For certain residents, the vision of Dharavi transformed into a modern district of high-end towers, well-maintained green spaces, contemporary malls and homes with multiple bathrooms is an optimistic future realized.
"We lack sufficient health services, paved pathways or sewage systems and there are no spaces for kids to enjoy," states A Selvin Nadar, fifty-six, who relocated from southern India in the early eighties. "The single option is to clear the area and construct proper housing."
But others, like the leather artisan, are fighting against the plan.
Everyone acknowledges that Dharavi, historically ignored as informal housing, is desperately requiring financial support and improvement. But they fear that this project – without resident participation – could potentially convert valuable urban land into a luxury development, forcing out the disadvantaged, immigrant populations who have resided there since the nineteenth century.
This involved these marginalized, displaced people who developed the uninhabited area into an extensively researched phenomenon of local enterprise and commercial output, whose output is worth between a significant amount and two million dollars annually, making it a major informal economies.
Out of about 1 million inhabitants living in the packed sprawling zone, a minority will be qualified for alternative accommodation in the redevelopment, which is estimated to take a significant period to complete. Others will be relocated to wastelands and salt plains on the remote edges of the city, potentially divide a long-established community.

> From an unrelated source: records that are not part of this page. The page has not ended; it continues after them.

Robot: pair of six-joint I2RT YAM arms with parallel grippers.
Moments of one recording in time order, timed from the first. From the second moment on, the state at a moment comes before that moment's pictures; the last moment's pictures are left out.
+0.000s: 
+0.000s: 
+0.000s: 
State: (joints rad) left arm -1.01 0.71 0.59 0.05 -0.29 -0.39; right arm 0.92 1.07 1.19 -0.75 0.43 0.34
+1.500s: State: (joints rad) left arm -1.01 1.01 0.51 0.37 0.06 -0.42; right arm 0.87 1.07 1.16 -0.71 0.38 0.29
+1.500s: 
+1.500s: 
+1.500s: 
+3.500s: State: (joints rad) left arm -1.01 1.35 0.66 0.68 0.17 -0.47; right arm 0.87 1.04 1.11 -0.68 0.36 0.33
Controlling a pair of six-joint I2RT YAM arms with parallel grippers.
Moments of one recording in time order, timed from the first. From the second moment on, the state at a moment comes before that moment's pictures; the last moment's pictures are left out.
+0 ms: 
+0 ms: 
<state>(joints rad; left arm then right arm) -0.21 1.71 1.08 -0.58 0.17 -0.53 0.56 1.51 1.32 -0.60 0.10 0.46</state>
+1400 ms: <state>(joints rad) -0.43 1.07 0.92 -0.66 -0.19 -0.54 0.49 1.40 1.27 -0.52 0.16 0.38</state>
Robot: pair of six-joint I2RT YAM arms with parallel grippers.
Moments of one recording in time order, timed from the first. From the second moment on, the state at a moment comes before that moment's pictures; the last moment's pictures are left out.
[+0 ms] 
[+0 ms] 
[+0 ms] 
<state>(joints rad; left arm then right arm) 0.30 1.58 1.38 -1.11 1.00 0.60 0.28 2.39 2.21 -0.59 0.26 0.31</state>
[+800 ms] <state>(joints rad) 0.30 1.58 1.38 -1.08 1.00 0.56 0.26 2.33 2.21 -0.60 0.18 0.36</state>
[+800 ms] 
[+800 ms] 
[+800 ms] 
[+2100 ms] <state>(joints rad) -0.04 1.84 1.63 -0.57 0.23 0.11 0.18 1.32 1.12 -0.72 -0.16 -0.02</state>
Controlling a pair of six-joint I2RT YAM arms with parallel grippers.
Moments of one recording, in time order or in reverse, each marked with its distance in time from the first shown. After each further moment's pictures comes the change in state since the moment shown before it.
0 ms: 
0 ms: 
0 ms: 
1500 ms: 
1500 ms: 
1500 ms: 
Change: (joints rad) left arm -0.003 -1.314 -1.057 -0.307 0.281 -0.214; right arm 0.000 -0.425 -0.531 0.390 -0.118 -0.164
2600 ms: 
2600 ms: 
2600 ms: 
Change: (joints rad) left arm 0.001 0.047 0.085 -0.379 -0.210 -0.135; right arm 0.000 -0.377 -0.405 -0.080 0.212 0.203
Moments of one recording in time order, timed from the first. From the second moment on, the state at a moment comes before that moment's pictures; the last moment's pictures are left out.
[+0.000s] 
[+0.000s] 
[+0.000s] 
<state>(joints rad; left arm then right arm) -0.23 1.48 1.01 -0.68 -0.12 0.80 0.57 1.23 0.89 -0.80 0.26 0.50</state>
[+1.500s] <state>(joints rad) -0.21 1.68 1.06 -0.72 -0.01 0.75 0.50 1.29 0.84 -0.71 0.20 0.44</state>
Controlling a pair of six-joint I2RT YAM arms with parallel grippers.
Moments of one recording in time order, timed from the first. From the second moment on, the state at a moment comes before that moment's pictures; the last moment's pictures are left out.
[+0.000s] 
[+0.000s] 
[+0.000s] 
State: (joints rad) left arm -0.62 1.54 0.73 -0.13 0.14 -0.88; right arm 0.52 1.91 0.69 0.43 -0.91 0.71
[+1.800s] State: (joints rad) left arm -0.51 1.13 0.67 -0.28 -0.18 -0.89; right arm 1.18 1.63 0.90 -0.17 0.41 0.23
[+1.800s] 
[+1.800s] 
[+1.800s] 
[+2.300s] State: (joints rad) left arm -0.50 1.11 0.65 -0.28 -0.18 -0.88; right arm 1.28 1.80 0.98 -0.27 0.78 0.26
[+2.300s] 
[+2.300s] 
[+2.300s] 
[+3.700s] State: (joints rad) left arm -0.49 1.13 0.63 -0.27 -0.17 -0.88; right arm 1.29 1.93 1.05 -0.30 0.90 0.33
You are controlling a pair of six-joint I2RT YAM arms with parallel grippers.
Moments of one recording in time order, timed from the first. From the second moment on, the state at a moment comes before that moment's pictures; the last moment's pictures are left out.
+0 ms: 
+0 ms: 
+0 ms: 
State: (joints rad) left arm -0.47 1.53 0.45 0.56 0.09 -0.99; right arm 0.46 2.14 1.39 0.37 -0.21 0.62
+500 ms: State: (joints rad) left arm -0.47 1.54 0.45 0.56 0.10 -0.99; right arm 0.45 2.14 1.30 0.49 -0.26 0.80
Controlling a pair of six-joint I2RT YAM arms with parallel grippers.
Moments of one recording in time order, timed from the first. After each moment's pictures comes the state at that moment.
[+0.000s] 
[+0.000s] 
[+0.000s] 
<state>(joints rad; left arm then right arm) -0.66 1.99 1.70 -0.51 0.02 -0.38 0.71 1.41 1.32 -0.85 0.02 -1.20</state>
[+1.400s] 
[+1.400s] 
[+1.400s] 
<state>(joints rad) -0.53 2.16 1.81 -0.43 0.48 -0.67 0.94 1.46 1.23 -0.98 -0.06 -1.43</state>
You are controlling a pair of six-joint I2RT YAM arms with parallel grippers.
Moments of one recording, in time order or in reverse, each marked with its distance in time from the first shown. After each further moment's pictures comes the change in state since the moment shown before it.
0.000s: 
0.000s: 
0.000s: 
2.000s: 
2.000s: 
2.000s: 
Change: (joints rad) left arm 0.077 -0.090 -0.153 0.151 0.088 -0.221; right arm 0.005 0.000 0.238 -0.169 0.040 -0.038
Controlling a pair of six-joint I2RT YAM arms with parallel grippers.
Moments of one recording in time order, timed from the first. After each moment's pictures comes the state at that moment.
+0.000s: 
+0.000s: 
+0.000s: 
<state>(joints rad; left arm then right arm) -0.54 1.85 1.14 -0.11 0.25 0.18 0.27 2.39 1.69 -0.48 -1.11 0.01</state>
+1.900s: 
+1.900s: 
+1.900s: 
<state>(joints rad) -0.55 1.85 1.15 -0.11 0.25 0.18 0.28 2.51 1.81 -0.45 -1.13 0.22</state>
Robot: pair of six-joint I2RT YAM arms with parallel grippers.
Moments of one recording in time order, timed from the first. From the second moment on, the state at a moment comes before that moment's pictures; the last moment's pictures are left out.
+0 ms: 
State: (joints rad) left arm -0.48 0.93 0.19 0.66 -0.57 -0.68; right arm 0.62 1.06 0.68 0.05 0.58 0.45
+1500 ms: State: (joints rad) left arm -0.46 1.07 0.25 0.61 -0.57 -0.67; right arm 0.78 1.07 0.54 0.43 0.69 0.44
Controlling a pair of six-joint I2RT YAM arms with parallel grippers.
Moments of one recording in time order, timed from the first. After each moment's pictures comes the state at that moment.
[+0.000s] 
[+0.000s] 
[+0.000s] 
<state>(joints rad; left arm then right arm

Certain individuals will be denied homes at all.
Residents permitted to continue living in Dharavi will be allocated apartments in multi-story structures, a major break from the natural, shared lifestyle of living and working that has maintained this area for so long.
Commercial activities from clothing production to pottery and recycling are projected to reduce in scale and be relocated to a designated "commercial zone" far from residential areas.
For residents like the leather artisan, a workshop owner and third generation resident to reside in this community, the project presents a survival challenge. His rickety, multi-level facility creates garments – sharp blazers, luxury coats, studded bomber jackets – marketed in luxury boutiques in the city's affluent areas and abroad.
His family lives in the spaces underneath and employees and sewers – workers from different regions – also sleep there, permitting him to sustain operations. Outside this community, Mumbai rents are frequently significantly as high for basic accommodation.
Within the official facilities close by, a conceptual model of the Dharavi project depicts an alternative vision for the future. Well-groomed residents gather on bicycles and electric vehicles, purchasing western-style baguettes and croissants and enlisting beverages on a terrace adjacent to Dharavi Cafe and Ice-Cream. This depicts a world away from the inexpensive idli sambar first meal and 5-rupee chai that sustains the neighborhood.
"This isn't improvement for us," says Shaikh. "This constitutes a massive real estate deal that will render it impossible for residents to remain."
Furthermore, there's concern of the corporate group. Run by an influential industrialist – one of India's most powerful and an associate of the national leader – the business group has been subject to claims of favoritism and questionable practices, which it rejects.
Even as local authorities labels it a partnership, the business group contributed $950m for its 80% stake. A lawsuit claiming that the project was improperly granted to the developer is pending in the top court.
After they started to publicly resist the project, local opponents assert they have been subjected to ongoing efforts of coercion and warning – comprising communications, explicit warnings and implications that speaking against the initiative was tantamount to anti-national sentiment – by people they allege are associated with the developer.
Included in these alleged to have making intimidations is {a retired police officer|a former law enforcement official|an ex-c
A tech enthusiast and hardware reviewer specializing in storage solutions and system performance optimization.